_Work request_
Line count for "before": state how many lines of the data below include it, and output nothing more.

_Dataset extract_
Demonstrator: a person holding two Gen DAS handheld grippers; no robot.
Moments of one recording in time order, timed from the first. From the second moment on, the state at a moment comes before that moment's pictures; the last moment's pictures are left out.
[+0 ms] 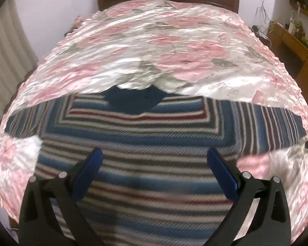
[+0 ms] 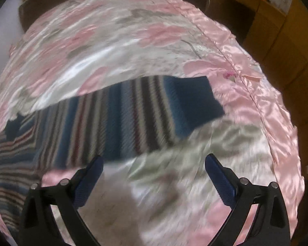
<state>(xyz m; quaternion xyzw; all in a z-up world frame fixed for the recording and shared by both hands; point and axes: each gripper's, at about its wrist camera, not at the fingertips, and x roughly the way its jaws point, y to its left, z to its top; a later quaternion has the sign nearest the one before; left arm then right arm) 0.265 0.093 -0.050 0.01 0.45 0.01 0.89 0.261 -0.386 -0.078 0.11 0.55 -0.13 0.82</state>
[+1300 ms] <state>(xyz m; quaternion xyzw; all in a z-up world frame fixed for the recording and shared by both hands) 0.372 0.121 -0.091 0.04 0.49 0.07 0.87 0.340 -0.334 -0.094 0.08 0.55 -0.04 0.83</state>
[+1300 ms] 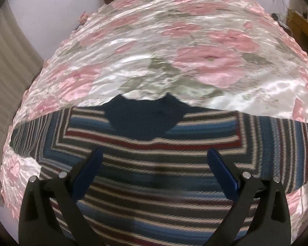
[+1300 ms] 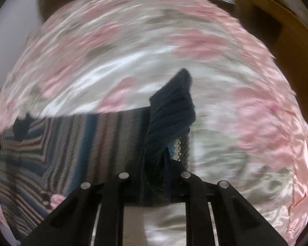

_Exercise result_
2